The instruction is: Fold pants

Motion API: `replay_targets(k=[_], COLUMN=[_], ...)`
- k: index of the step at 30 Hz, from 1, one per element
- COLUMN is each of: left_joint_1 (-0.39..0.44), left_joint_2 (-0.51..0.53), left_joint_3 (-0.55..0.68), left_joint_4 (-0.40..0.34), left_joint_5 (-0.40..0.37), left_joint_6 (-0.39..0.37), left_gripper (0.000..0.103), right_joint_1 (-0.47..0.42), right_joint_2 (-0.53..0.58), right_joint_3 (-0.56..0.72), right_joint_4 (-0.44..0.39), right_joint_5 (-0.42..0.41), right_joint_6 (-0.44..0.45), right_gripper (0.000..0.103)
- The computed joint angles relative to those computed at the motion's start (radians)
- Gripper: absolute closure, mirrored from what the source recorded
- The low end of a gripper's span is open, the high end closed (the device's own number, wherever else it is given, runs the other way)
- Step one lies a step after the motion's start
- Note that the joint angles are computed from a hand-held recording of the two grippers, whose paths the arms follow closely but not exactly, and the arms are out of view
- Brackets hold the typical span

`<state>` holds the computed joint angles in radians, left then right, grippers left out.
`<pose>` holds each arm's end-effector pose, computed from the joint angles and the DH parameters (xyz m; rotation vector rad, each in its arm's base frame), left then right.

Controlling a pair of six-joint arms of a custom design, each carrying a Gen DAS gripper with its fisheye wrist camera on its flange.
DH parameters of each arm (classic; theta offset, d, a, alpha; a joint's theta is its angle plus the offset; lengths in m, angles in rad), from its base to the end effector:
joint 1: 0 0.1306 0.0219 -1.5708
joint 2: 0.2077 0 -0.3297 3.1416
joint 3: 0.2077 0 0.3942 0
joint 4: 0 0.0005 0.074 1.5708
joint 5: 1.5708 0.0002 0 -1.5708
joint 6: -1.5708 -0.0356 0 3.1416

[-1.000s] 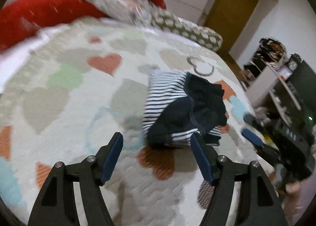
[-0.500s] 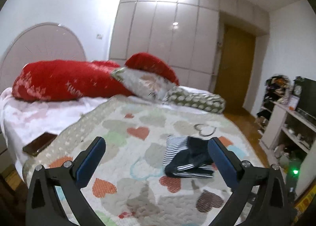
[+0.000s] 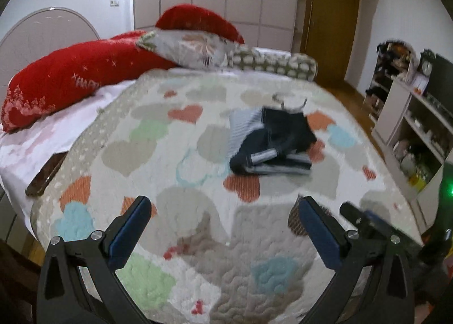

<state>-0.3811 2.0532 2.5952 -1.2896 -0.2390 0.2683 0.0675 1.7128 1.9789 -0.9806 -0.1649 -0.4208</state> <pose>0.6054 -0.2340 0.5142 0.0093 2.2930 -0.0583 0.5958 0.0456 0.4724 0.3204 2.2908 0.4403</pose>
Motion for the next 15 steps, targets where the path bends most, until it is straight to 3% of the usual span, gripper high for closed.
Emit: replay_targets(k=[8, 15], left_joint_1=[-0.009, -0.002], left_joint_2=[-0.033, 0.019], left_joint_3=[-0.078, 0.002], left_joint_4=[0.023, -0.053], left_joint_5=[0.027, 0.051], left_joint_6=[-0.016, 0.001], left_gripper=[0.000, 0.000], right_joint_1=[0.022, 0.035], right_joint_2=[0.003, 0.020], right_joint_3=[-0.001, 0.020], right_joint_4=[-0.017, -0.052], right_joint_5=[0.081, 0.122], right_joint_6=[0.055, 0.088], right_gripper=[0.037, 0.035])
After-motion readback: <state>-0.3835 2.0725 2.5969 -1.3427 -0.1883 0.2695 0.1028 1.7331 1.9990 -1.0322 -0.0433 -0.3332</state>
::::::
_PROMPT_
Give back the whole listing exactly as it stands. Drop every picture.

_TASK SOLUTION_
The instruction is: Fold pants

Motion API: `replay_targets(k=[_], COLUMN=[_], ...)`
- k: index of the step at 30 Hz, from 1, one per element
- COLUMN is each of: left_joint_1 (-0.39..0.44), left_joint_2 (-0.51..0.53), left_joint_3 (-0.55..0.68), left_joint_4 (-0.40..0.34), left_joint_5 (-0.40..0.37), left_joint_6 (-0.39..0.37), left_gripper (0.000..0.103), right_joint_1 (-0.47..0.42), right_joint_2 (-0.53..0.58), right_joint_3 (-0.56..0.72), right_joint_4 (-0.44..0.39), right_joint_5 (-0.42..0.41), right_joint_6 (-0.44..0.45), right_gripper (0.000..0.103)
- The computed joint angles relative to those computed at the motion's start (radians)
- Gripper: absolute closure, mirrored from what the source recorded
- The low end of a gripper's span is open, the high end closed (the device's own number, wherever else it is given, runs the other way)
- Step one lies a step after the motion's start
- Note that the joint angles are computed from a hand-held recording of the two grippers, whose paths the arms follow closely but not exactly, and the arms are out of view
- Brackets hold the typical span

`<state>` holds the computed joint angles in radians, left then right, grippers left out.
`<pose>` holds each arm's end-effector pose, computed from the joint angles and the DH parameters (xyz m; rotation vector rad, each in its arm's base frame), left then right.

Controlling a pair of six-joint arms of a custom design, each carrying a Gen DAS gripper with its fisheye wrist camera on its flange.
DH parameters of each arm (classic; theta offset, d, a, alpha; a joint's theta is its angle plus the offset; lengths in m, angles in rad), from its base to the end effector:
joint 1: 0 0.1306 0.0219 -1.5708
joint 2: 0.2077 0 -0.3297 3.1416
joint 3: 0.2077 0 0.3942 0
joint 4: 0 0.0005 0.074 1.5708
joint 5: 1.5708 0.0002 0 -1.5708
joint 6: -1.5708 -0.0356 0 3.1416

[-1.000s] 
[-0.500s] 
[+0.000s] 

<state>-0.3811 2.0532 2.5952 -1.2896 -0.2390 0.2683 0.0675 1.7128 1.9789 -0.9806 -0.1649 -0.4208</state> <pose>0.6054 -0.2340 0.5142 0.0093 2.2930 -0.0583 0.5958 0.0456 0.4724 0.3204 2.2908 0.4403</pose>
Motion for the next 15 steps, targets where the path bends most, until it is straight to 3% of the usual span, gripper high for closed.
Emit: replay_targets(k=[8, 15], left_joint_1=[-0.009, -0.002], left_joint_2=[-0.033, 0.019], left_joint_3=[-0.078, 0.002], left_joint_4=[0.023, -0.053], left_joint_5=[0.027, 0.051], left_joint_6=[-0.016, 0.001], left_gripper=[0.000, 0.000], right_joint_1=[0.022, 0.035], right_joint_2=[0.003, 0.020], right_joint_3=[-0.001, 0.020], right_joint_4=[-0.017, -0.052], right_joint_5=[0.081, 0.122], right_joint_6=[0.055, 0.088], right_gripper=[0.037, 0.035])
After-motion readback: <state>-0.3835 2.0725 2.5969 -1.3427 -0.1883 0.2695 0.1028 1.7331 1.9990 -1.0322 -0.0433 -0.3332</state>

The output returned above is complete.